## Exercise instructions
Your copy should match the entries exactly, except that it holds no pictures.

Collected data
▬▬▬▬▬▬▬▬▬▬

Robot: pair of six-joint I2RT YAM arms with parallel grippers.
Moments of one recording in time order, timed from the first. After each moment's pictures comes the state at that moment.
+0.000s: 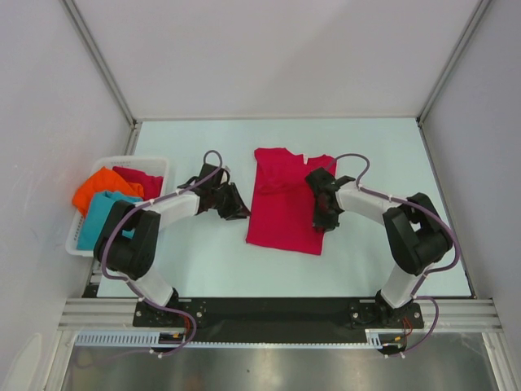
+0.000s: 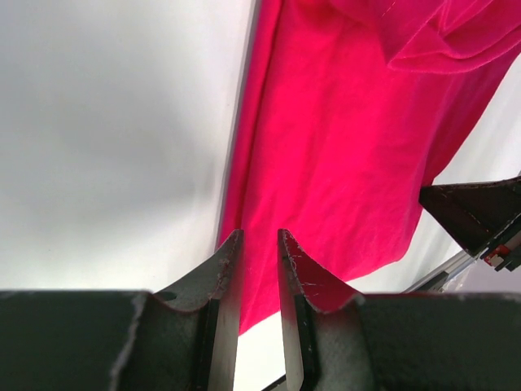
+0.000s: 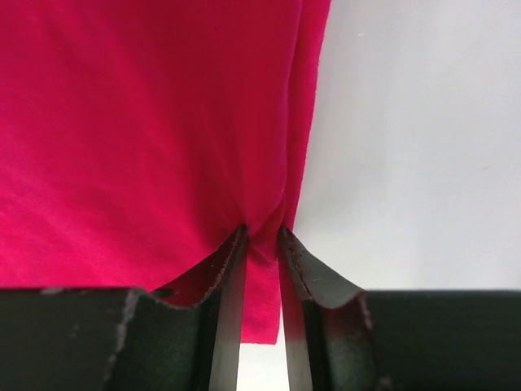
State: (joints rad) left arm -0.38 1.65 0.89 -0.22 0.37 -0.74; right arm 0.54 1.72 1.07 -0.68 0.12 0.68
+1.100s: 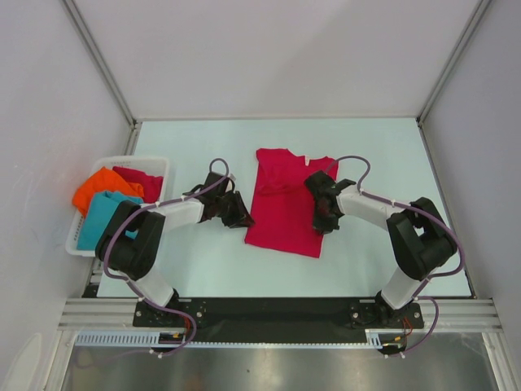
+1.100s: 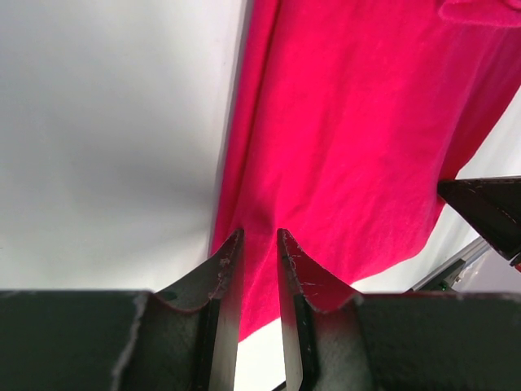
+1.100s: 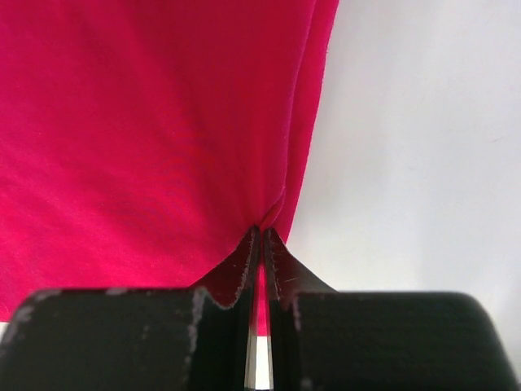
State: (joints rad) left arm -0.44 1.65 0.81 -0.14 0.37 -0.76; right arm 0.57 1.68 1.03 -0.68 0.13 0.70
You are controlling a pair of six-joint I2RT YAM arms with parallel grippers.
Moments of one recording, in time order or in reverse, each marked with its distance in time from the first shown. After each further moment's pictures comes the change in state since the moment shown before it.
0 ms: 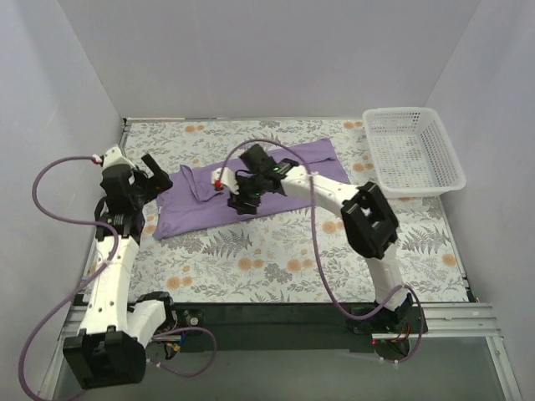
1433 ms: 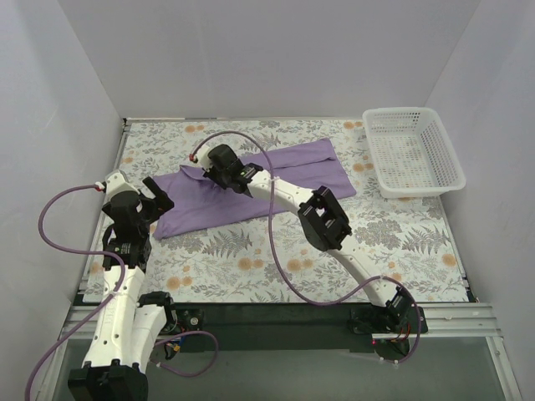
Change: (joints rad) left arm -0.043 -0.314 -0.299 0.039 -0.126 -0.020; right arm 0.143 0.583 0.687 0.225 0.642 0.450
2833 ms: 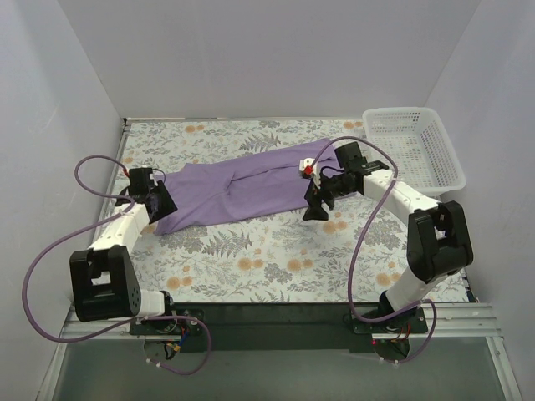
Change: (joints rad) left arm 0.045 0.636 0.167 -0.054 0.136 0.060; right arm -0.554 -0.935 -1.116 -0.297 -0.967 -0.542
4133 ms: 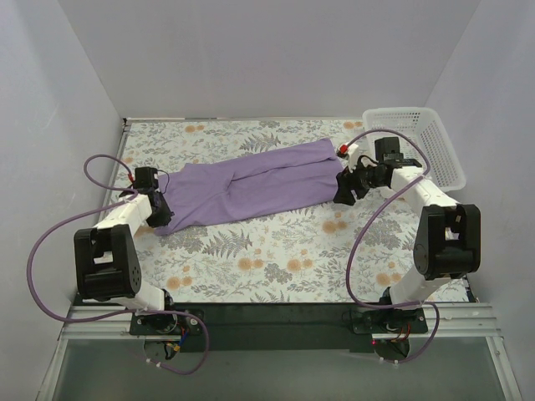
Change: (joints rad) left arm 0.000 0.151 0.055 -0.105 -0.074 0.029; right arm -0.283 -0.012 -0.007 0.013 0.131 0.194
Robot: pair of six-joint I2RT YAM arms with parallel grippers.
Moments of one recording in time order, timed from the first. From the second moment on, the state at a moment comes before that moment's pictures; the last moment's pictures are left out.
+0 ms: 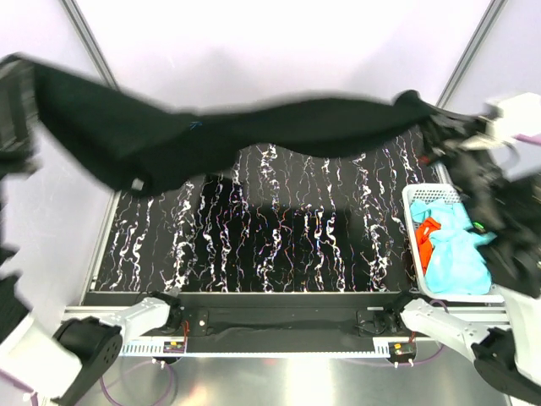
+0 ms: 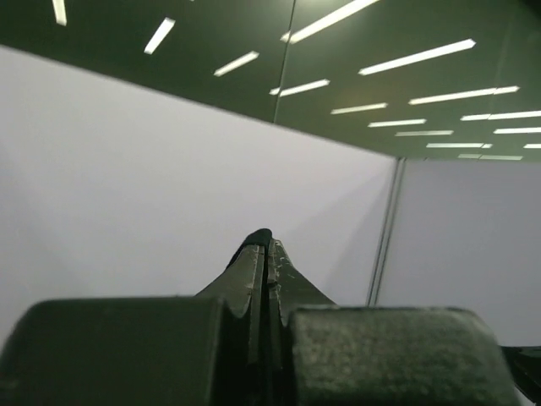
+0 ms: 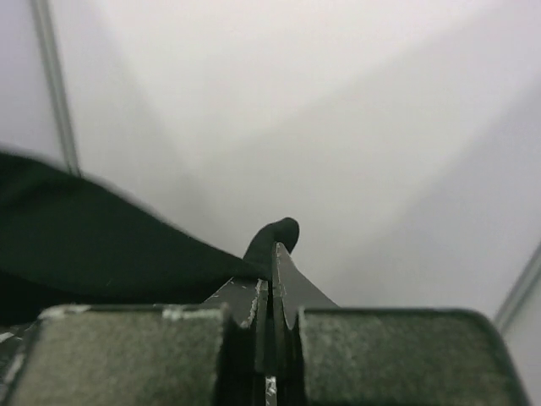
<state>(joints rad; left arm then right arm) -0.31 1.10 2.40 -0.54 0.03 -0.28 0.60 0.93 1.71 -0.42 0.24 -0.21</state>
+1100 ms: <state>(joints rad) -0.01 2.05 2.17 -0.31 0.25 -0.26 0.33 1.88 1.68 -0.28 0.43 -0.05</state>
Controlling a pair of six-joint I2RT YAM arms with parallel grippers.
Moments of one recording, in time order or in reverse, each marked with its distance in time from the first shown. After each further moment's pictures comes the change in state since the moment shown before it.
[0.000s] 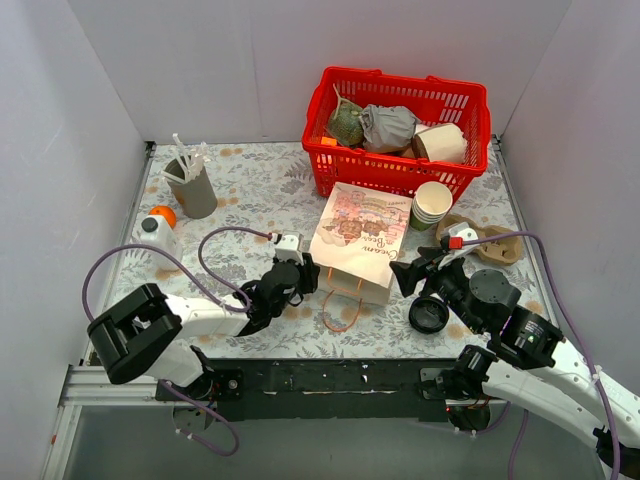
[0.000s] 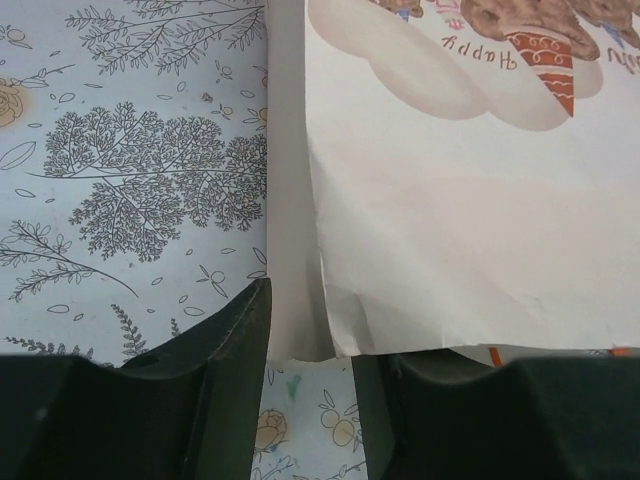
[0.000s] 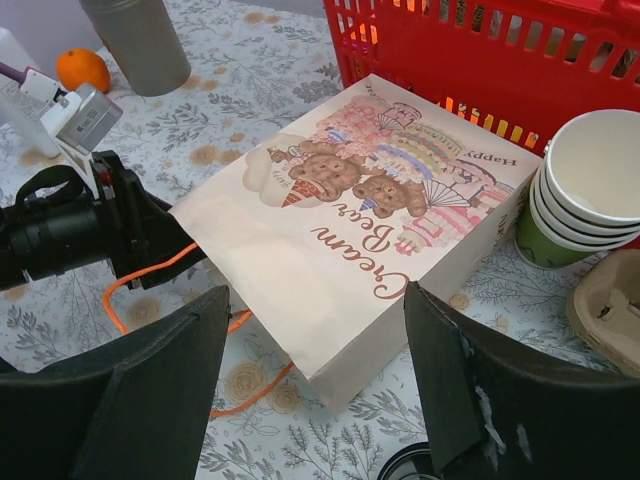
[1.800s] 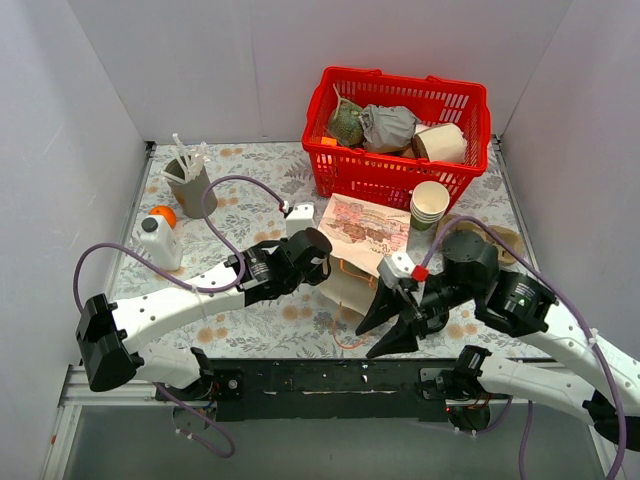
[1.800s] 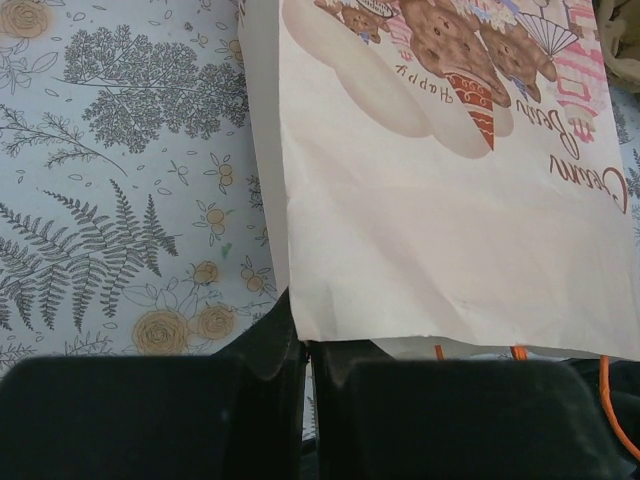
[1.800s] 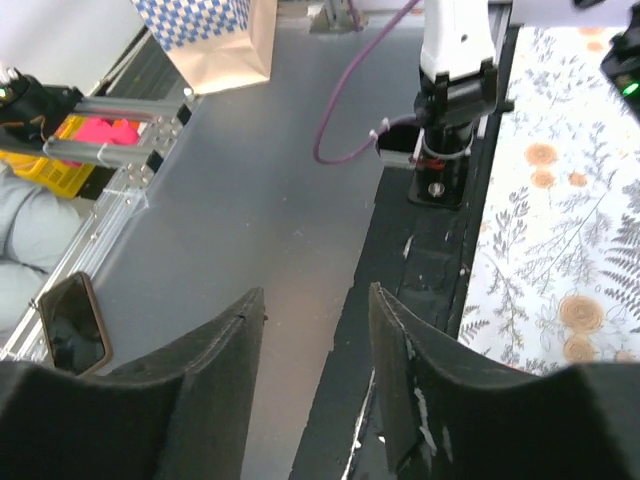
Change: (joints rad) left arm -0.129 -0.082 0.668 -1.141 -0.046 -0.302; right arm 0.029 0.332 0.364 -0.161 -1.369 -0.193
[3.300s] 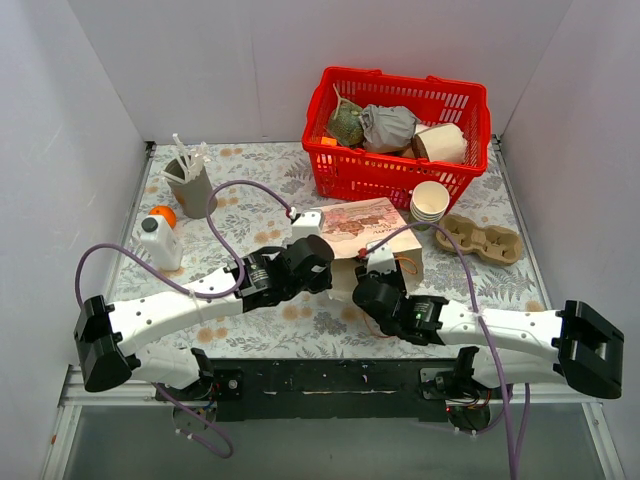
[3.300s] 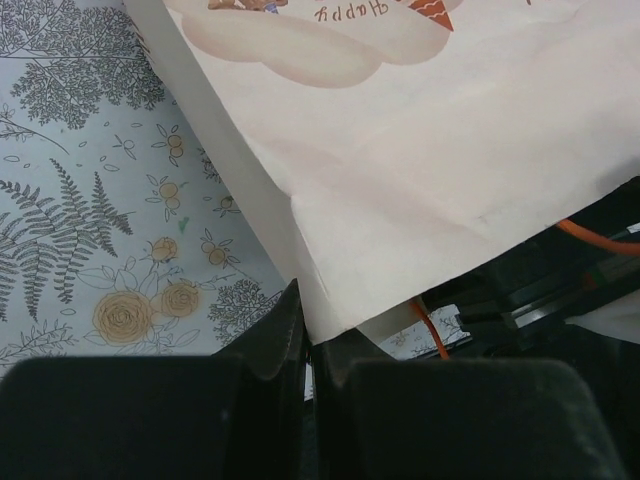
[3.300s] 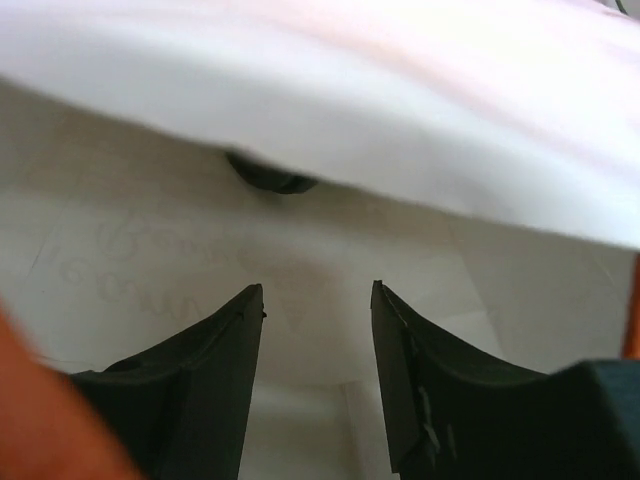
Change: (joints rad) left arm -0.050 -0.014 0.001 0.001 0.059 -0.006; right arm 0.212 0.375 -0.414 0.319 1.901 0.381
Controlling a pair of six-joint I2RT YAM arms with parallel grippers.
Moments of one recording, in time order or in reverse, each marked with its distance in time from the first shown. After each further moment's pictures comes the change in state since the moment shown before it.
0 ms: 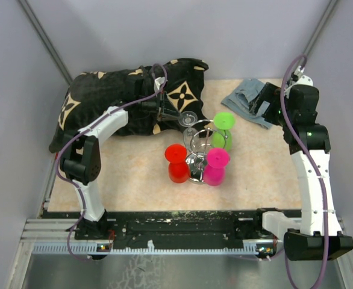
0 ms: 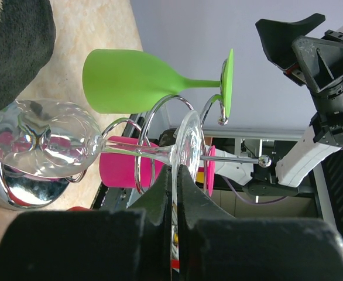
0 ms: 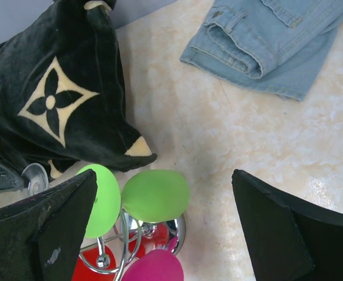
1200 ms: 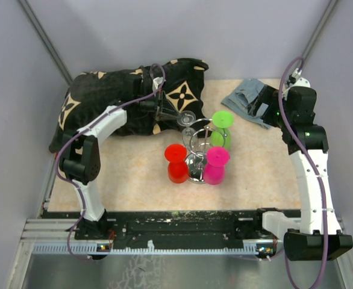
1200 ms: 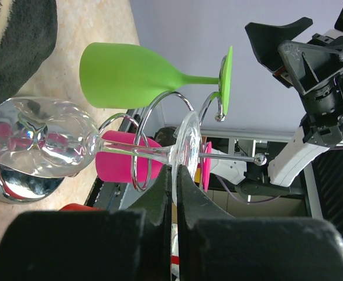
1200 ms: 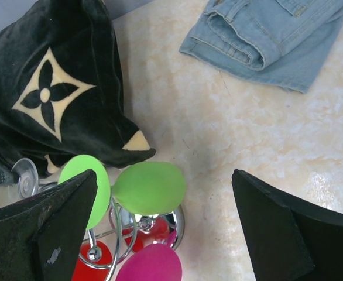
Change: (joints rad) left arm 0.025 -0.001 0.006 -0.016 0.016 -0.024; right arm 0.000 -0.002 -0.033 0.006 -0.014 0.001
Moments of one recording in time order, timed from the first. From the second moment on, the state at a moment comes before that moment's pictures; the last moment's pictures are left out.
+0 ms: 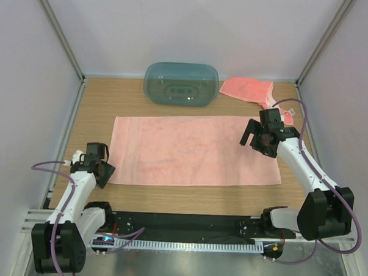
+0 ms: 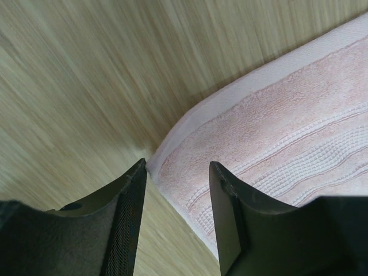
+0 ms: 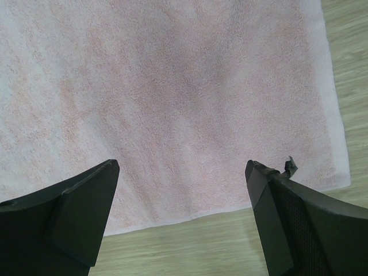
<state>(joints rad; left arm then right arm) 0.07 0.91 0.47 -0.76 -0.27 -1.05 0.16 1.28 0.97 -0.72 0.12 0.52</state>
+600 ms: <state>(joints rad) 0.07 0.95 0.46 -0.65 -0.26 -0.98 0.15 1.25 0.94 -0.71 0.11 0.54</state>
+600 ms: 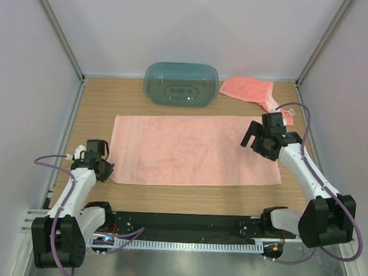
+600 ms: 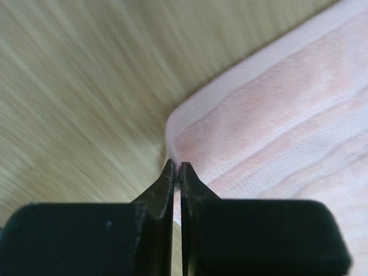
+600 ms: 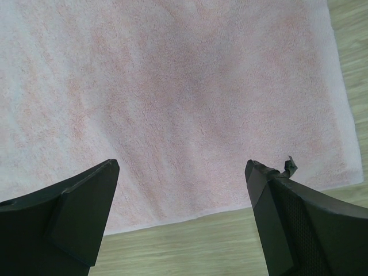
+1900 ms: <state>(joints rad) 0.07 1.14 0.93 -0.87 0.03 -0.50 -0.59 1.21 0.53 -0.56 -0.19 0.70</state>
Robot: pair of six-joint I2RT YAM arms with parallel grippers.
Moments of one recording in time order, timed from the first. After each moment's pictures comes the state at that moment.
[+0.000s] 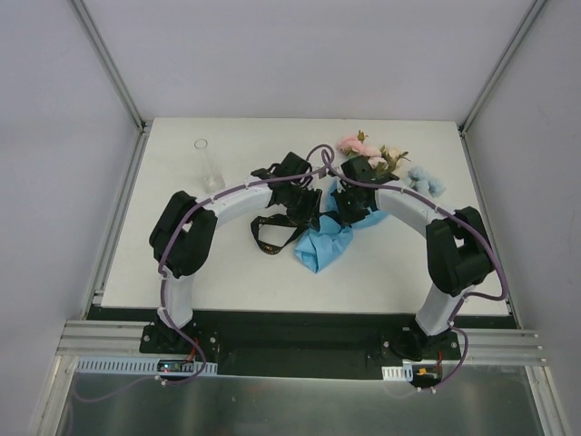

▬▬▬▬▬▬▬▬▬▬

## Written response
Robot: pair of six-joint I2RT YAM arms with parallel grippers.
Moments of one recording in time order, timed from the first. After each moment's pictures comes the state at that moment.
+0.000s: 
+0.000s: 
+0.000s: 
State: (joints rad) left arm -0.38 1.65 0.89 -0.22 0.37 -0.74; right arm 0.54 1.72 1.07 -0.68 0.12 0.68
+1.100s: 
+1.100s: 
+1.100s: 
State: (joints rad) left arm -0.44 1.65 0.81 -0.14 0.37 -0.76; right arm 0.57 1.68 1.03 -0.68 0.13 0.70
You are controlling a pair of six-joint I2RT YAM arms with parallel grippers.
Moments of one recording, in time order or in reverse, each marked with its distance in time from the first shown. After each further moment's pictures comes the change in state since the moment shown before it.
0 ms: 
1433 ms: 
Change: (joints rad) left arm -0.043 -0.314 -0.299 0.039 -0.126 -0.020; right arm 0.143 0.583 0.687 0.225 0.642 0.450
2833 ms: 
Change: (joints rad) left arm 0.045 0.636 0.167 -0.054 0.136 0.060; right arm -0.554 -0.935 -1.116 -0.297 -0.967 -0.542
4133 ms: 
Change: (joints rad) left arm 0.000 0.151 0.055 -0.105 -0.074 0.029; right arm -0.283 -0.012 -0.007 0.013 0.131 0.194
Robot: pair of six-joint I2RT YAM arms with parallel grippers.
Moments of one recording in time order, timed from the first. From the second moment on, the state at a moment comes before that moment's pictures; the last moment's pictures are left out.
+0 ms: 
+0 ms: 
+0 ms: 
<state>(joints rad; left arm then right arm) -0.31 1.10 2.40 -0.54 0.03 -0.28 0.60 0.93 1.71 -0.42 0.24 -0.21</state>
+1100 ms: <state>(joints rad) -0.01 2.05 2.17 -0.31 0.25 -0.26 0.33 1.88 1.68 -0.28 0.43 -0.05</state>
Controlling a pair of six-joint I2RT YAM arms with parallel grippers.
Moments of one recording, in time order or in reverse, each marked with its distance in time from the first shown. After each further moment's pictures comes the change in state since the moment shown before it.
[0.000s] 
[0.000s] 
[0.000s] 
[1.800s] 
[1.800s] 
[1.800s] 
Change: (joints rad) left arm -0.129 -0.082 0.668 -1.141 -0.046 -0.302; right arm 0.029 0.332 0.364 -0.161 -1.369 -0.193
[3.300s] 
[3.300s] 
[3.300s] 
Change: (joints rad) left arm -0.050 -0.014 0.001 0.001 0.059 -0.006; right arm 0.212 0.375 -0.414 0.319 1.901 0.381
Controlling a pair of six-joint I2RT YAM arms with parallel grippers.
Moments of one recording, in time order or in reverse, each marked with its distance in time from the first shown. After each further moment's pictures comes the change in state since the moment shown before it.
0 ms: 
0 ms: 
0 ms: 
1200 ms: 
1200 ms: 
1200 ms: 
Change: (joints rad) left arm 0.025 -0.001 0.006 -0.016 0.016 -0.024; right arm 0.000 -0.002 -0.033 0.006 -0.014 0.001
Moments of one recording in time order, timed from the first. From the second moment on, the state at a moment comes before that moment's pictures; the last moment's pictures are left out.
+0 ms: 
+0 ms: 
+0 ms: 
<state>(joints rad; left arm then right arm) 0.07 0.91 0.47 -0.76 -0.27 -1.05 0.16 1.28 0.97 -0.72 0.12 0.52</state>
+600 ms: <state>(joints rad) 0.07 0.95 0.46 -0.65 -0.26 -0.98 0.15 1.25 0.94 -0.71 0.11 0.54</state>
+600 ms: 
+600 ms: 
+600 ms: 
+1900 ms: <state>(joints rad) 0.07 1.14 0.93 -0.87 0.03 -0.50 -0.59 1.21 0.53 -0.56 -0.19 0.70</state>
Robot: pair of six-joint I2RT YAM arms with parallel grippers.
Moments of one recording in time order, timed from the first. After each moment's pictures comes the state at that moment.
[+0.000s] 

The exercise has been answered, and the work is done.